Scranni di cartone
Tra piazze affollate e schermi che dilagano,
Sfila l'ombra sottile dell'ipocrisia,
Un velo sui gesti che invano si agitano
A celare l'amara, nuda povertà.
Si erigono in giudici, su scranni di cartone,
Con occhi che cercano il difetto altrui;
Si sentono superiori, senza ragione,
Unici custodi di verità e lumi.
La superiorità, sussurra la mente gonfia e solitaria,
Si nutre di un'eterna e stanca arroganza,
Che avvelena l'aria pura e la fa ordinaria,
Negando a tutti dignità e speranza.
La mano si tende, ma solo per afferrare,
Quando il vuoto preme e il bisogno è forte;
L'altro è un ponte da usare e poi scartare,
Risorsa effimera contro la propria sorte.

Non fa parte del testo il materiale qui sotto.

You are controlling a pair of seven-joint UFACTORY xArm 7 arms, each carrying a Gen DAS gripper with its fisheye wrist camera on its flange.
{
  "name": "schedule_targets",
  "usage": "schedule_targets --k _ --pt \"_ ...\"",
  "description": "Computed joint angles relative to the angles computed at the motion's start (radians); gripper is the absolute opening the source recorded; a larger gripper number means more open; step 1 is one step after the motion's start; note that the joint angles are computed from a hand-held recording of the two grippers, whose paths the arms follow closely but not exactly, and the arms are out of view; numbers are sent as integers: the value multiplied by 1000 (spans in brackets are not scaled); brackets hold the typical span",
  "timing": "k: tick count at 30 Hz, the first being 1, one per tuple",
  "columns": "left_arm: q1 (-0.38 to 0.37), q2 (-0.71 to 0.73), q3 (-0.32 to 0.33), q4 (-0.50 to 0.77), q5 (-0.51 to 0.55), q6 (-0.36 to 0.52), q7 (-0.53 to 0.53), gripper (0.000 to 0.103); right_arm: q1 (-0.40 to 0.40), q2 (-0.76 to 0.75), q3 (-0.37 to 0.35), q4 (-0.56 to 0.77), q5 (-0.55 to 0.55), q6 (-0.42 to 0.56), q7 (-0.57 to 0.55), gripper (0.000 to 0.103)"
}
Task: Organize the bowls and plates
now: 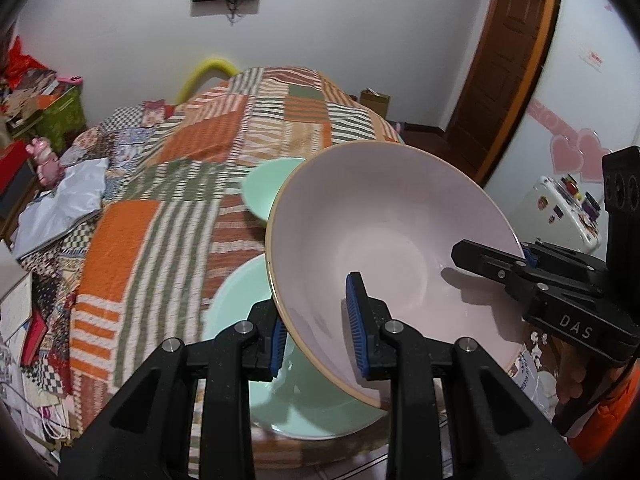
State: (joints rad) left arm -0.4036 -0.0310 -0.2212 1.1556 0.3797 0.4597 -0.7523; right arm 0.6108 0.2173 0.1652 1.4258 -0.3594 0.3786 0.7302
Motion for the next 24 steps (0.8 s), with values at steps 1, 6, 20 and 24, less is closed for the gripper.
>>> schedule_targets --k 1,6,20,24 --pt "4 -18 4 -19 2 -3 -6 27 2 10 4 14 2 4 -6 22" --pt "41 -92 7 -99 -4 -22 -18 27 43 78 5 102 -1 32 -19 22" --pt "157 -270 13 -313 -104 -62 42 27 151 286 -4 388 78 147 -136 22" --pt "181 -289 24 -349 -141 -72 75 27 175 353 -9 484 109 194 -177 22"
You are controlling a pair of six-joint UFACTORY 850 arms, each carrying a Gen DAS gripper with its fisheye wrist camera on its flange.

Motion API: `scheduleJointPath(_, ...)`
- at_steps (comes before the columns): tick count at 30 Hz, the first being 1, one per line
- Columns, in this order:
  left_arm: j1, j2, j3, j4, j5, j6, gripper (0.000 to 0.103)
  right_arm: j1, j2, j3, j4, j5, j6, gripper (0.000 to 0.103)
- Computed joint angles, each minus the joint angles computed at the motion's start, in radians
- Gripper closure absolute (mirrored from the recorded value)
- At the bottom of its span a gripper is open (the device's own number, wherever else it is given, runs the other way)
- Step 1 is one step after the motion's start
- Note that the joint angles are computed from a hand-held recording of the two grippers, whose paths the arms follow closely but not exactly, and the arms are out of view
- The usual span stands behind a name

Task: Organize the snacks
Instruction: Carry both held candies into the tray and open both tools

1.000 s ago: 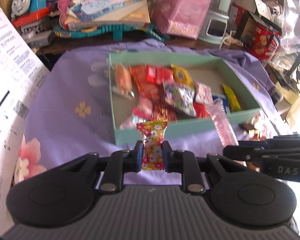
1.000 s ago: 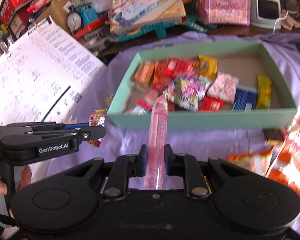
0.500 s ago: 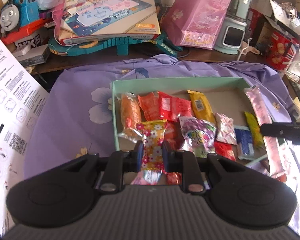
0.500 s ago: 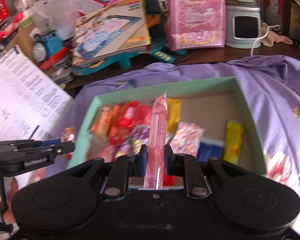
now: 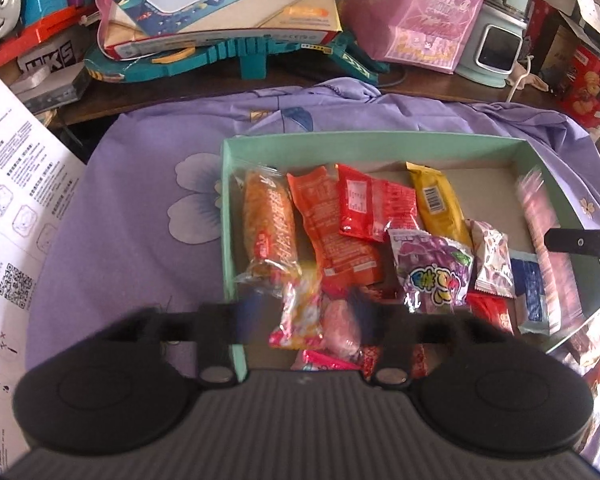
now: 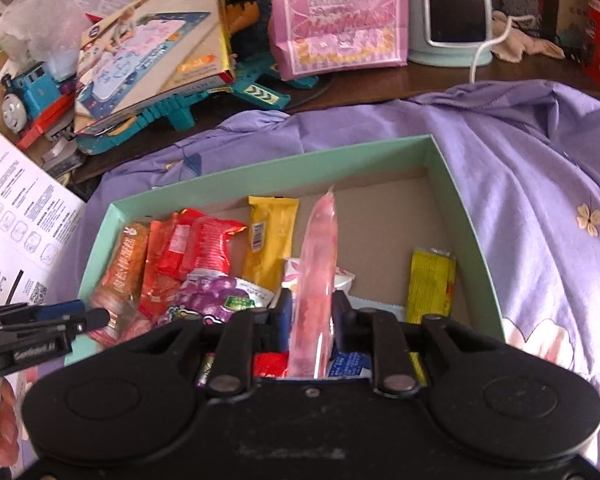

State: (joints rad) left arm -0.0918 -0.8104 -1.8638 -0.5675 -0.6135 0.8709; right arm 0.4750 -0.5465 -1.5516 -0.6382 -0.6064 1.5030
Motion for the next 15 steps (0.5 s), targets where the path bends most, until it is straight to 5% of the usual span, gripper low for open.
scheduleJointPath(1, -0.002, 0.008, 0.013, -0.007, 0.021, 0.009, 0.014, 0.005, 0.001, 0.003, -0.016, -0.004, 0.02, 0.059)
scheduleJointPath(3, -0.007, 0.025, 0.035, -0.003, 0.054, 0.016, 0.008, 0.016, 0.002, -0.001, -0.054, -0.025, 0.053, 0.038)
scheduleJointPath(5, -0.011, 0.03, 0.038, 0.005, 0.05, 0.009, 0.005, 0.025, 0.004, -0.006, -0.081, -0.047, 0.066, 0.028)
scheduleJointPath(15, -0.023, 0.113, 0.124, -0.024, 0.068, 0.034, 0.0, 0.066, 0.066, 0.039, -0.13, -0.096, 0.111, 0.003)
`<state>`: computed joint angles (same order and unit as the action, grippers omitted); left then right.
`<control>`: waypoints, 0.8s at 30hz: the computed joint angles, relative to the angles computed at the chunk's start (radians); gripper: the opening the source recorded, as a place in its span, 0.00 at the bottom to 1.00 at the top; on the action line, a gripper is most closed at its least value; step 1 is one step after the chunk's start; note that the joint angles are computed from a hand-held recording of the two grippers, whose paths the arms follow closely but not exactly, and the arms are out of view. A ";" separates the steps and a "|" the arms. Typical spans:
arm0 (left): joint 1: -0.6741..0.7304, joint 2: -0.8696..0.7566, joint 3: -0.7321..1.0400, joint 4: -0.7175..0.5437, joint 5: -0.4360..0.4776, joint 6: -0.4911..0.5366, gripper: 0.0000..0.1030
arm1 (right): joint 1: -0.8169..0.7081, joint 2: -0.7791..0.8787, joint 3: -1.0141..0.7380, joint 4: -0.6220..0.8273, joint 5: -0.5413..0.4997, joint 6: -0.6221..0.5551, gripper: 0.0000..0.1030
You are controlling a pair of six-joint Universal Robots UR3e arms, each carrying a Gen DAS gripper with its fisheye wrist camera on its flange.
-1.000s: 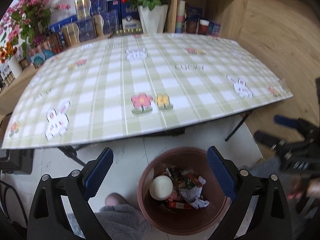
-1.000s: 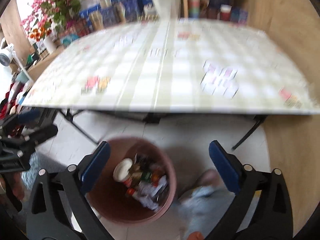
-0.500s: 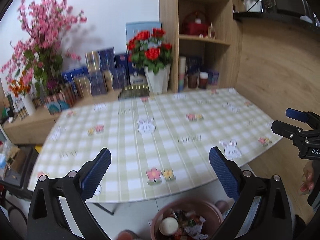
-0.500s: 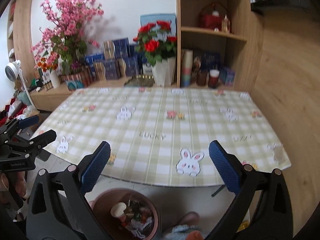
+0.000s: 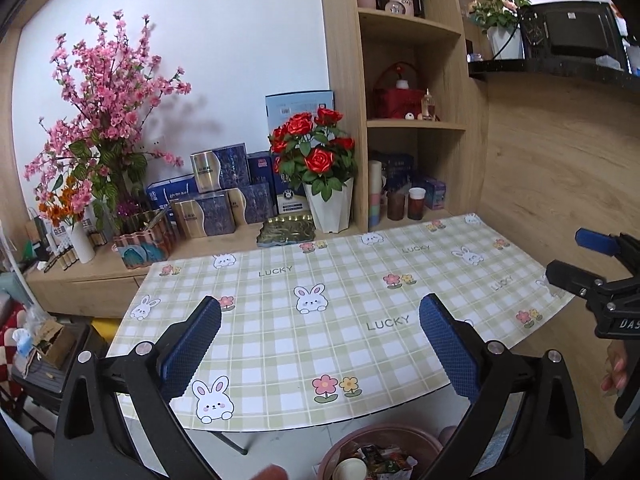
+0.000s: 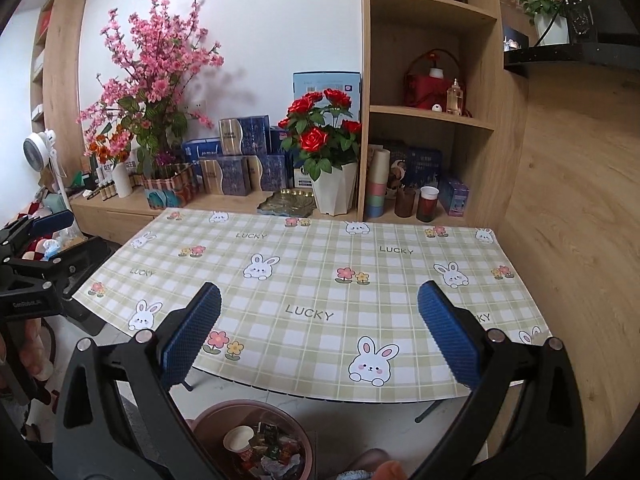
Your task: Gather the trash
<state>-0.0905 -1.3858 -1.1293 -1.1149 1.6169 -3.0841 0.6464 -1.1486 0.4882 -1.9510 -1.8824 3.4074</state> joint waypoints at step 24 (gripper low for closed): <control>-0.015 0.019 0.029 -0.021 0.035 -0.002 0.94 | 0.026 0.002 -0.022 -0.008 -0.033 0.002 0.94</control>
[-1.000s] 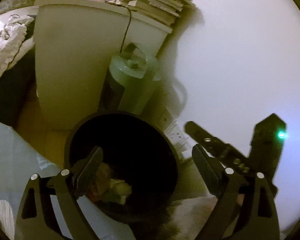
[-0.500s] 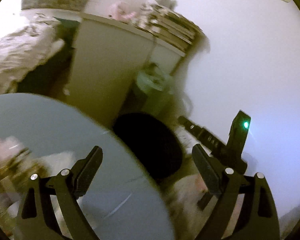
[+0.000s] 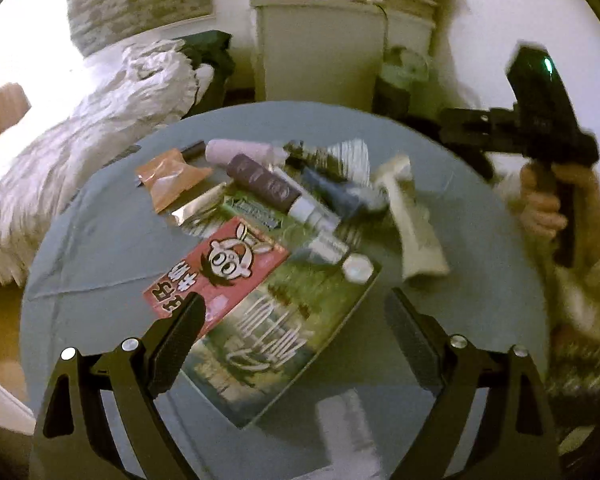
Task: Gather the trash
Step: 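Grasp the green milk carton with the left tool while the right tool grasps the paper wrapper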
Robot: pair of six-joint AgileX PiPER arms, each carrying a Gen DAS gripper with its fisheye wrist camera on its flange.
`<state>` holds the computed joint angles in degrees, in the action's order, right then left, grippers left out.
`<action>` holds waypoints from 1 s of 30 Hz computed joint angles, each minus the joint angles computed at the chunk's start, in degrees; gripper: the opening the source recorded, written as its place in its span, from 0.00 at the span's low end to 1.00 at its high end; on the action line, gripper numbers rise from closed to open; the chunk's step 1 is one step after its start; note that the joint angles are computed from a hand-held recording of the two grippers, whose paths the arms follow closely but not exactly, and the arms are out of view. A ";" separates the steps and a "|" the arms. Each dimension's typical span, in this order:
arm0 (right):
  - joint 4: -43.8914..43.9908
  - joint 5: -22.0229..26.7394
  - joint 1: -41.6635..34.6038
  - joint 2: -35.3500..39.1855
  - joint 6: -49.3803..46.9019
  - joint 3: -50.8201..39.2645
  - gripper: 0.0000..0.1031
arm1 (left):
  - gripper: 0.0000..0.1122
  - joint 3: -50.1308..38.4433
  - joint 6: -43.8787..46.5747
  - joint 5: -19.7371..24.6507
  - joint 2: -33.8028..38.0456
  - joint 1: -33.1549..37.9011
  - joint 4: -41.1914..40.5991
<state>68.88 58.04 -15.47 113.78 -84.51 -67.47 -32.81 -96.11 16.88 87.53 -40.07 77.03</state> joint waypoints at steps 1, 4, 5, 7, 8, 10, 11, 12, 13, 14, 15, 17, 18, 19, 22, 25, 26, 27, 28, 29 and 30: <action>-1.58 -3.33 2.58 -1.60 1.06 2.00 0.80 | 0.80 0.15 -1.48 -0.63 0.47 0.33 2.48; -6.02 -11.81 8.21 -3.70 5.48 5.11 0.80 | 0.80 0.35 -8.32 0.22 2.62 -0.06 10.70; -7.72 -14.12 9.68 -3.75 7.81 5.48 0.80 | 0.80 1.77 -10.81 0.92 2.28 -0.70 13.14; -11.14 -14.52 10.69 -2.40 13.03 5.09 0.82 | 0.79 1.29 -10.91 1.27 2.65 -1.79 13.22; -10.23 -14.23 10.66 -2.58 12.99 5.43 0.84 | 0.79 1.33 -11.55 1.21 2.58 -2.31 13.61; -11.57 -13.08 11.28 -2.27 14.94 4.62 0.84 | 0.79 1.29 -12.10 1.43 2.72 -4.08 13.33; -12.24 -12.93 11.98 -2.12 15.54 4.28 0.84 | 0.79 1.18 -12.15 1.91 2.98 -5.07 12.68; -12.29 -13.93 12.83 -1.93 14.91 4.23 0.84 | 0.79 0.53 -11.85 2.93 3.69 -6.41 11.25; -12.33 -14.78 13.65 -2.16 14.28 4.52 0.84 | 0.79 0.30 -11.51 4.20 3.91 -8.04 9.54; -12.29 -15.81 14.83 -2.60 13.23 5.19 0.83 | 0.79 0.25 -11.36 4.60 3.80 -9.04 8.34; -12.23 -15.89 15.13 -2.44 12.59 5.11 0.77 | 0.78 0.36 -11.60 4.40 3.49 -9.47 7.67; -13.14 -15.96 16.83 -2.33 12.22 4.84 0.69 | 0.77 0.76 -12.83 4.25 2.67 -10.00 6.73; -13.08 -17.25 17.72 -2.95 11.31 5.68 0.65 | 0.76 0.82 -13.68 4.23 2.58 -10.10 6.80; -12.75 -18.39 18.55 -3.48 10.16 6.46 0.63 | 0.75 1.20 -15.07 4.16 2.16 -10.13 7.17; -11.51 -19.03 19.17 -3.89 7.83 7.46 0.56 | 0.68 0.83 -14.64 5.13 3.09 -9.81 5.72; -10.11 -18.08 18.22 -4.03 6.21 7.65 0.49 | 0.51 0.39 -17.61 4.07 5.40 -7.53 8.34; -9.47 -18.17 18.05 -3.95 5.80 7.49 0.48 | 0.45 0.35 -18.15 1.88 5.68 -6.15 8.82; -9.07 -17.78 17.15 -3.99 5.00 7.51 0.46 | 0.44 0.30 -19.47 1.29 5.71 -5.37 9.46; -8.55 -17.25 16.32 -4.14 4.56 7.42 0.45 | 0.44 0.06 -19.88 1.99 5.81 -5.41 9.24; -8.00 -16.59 15.43 -4.24 4.01 7.40 0.45 | 0.44 0.10 -20.47 2.25 5.68 -5.43 9.56; -7.33 -15.86 14.58 -4.20 3.49 7.29 0.44 | 0.44 0.31 -21.91 2.24 5.44 -5.45 10.75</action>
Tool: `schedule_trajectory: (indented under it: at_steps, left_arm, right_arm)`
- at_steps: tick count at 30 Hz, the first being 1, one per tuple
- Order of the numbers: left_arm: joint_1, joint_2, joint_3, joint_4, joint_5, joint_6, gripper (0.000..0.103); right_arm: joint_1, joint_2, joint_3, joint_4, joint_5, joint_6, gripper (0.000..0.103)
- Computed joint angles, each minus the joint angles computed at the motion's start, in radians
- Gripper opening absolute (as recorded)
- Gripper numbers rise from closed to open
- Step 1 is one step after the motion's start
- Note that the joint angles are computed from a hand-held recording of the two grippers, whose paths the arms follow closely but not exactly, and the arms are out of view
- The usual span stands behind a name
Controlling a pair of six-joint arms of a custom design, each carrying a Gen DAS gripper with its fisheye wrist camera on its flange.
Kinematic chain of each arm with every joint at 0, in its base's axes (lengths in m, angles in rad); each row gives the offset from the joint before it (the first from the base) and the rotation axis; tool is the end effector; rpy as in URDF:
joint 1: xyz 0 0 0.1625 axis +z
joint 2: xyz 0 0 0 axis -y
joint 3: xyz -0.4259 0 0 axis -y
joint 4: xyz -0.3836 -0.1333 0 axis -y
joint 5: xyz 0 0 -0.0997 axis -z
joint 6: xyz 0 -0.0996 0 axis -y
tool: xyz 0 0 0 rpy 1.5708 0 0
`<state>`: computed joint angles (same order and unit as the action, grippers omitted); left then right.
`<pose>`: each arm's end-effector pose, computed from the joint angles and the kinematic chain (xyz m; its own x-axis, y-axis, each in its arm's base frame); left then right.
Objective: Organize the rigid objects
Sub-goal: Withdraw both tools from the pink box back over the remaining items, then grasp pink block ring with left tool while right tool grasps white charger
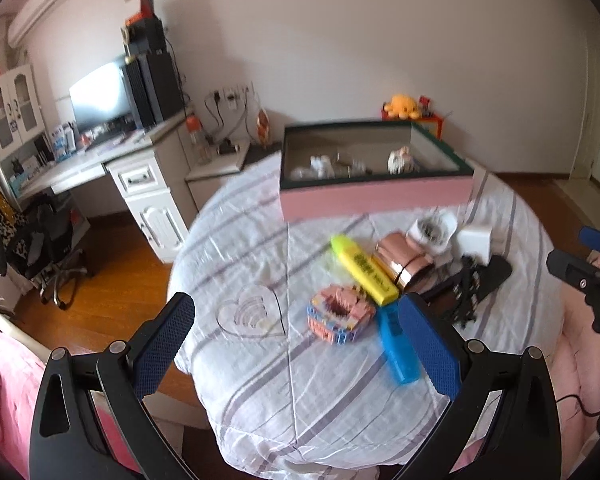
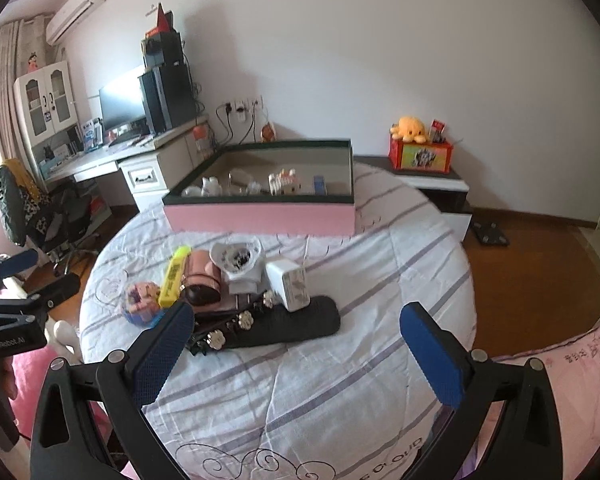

Amicizia è un termine svuotato, sterile,
Un patto di comodo, effimero e vano,
Che crolla al primo, freddo, soffio sottile
Del vento che non stringe la mano.
Poi irrompe il fragore, il muro si incrina,
Di una cortesia calpestata e dimenticata,
Una corsa cieca, senza disciplina,
Dove la parola gentile è stata dimenticata.
Maleducazione che è bandiera sventolata,
Diritto di ingombro, di urlo e di fretta,
E la civiltà, ignota, eppure invocata,
È cenere fredda in una tasca stretta.
Si dimentica la radice che ci unisce,
Il filo del rispetto sempre più sottile;
E mentre il “tutto so” nel vuoto fiorisce,
La vera saggezza resta nel profilo umile.
Abbattete gli altari di questa vuota gloria,
Riconoscete l'argilla di cui siete fatti;
Solo così, forse, un'altra storia,
Potrà salvare gli animi ormai distratti.